If it only ran for 4 days when you took th hob out then the sponge was not ready to handle the full bio OAS. It should have been left in there for at least a month in my opinion. I'd add the hob back.


Sent from my IPad using magic


----------



## dprais1 (Sep 12, 2012)

yep at least a couple weeks, and that would best be with squeezing the old filter media 'junk' onto the sponge filter. 

4 days did little to nothing


----------



## inthepacific (Oct 21, 2012)

CookieM said:


> Why not both? I like HOB for media and flow current. I use sponge to keep all the good stuff there and never have to clean it.


well you should definitely squeeze that thing out once in a while. if theres too much gunk in it, it wont be as effective


----------



## sayurasem (Jun 17, 2011)

Ah okay, will put the hob back in. Btw is the sponge filter too big? It looks doesnt suck any debris that is floating around the water.


----------



## TankYouVeryMuch (Jul 5, 2013)

sayurasem said:


> Ah okay, will put the hob back in. Btw is the sponge filter too big?
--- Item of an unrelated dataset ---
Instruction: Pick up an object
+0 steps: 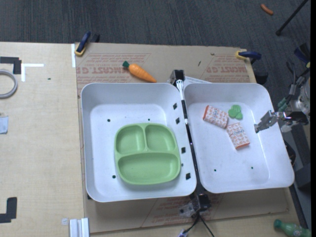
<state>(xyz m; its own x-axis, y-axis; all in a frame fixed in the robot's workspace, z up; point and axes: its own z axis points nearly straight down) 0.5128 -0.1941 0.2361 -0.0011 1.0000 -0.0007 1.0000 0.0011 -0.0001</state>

It looks doesnt suck any debris that is floating around the water.


You wont get a "thats too much filtration" answer here sir lol


I run a hob and sponge, best of both worlds


----------



## Soothing Shrimp (Nov 9, 2011)

dprais1 said:


> sponge filters provide a little mechanical filtration but will provide all the chemical filtration you need unless you are really overstocked.


This is the best answer I saw up there. Sponges initially remove particles and clean the water of particles, after that the bio grows and they clean the water in a different way. Canister and HOBs remove particles better, but the bio filtration on sponges can't be beat and the shrimp love to pick off them.


----------



## lipadj46 (Apr 6, 2011)

That is a huge sponge filter for the tank, it should be more than enough. All my tanks are sponge only and I don't notice any need for mechanical filtration. Like mentioned above it is not cycled. You should take your sponge out an squeeze it in tank water every so often depending on the tank and how heavily it is fed.


----------



## inthepacific (Oct 21, 2012)

btw what is that thing holding your marimo called. haha


----------



## Sluuuder (Feb 7, 2012)

Attach the sponge filter to the HOB  thats what i did!


----------



## SBPyro (Dec 15, 2009)

inthepacific said:


> btw what is that thing holding your marimo called. haha


Looks like a Gush Crystal pod.


----------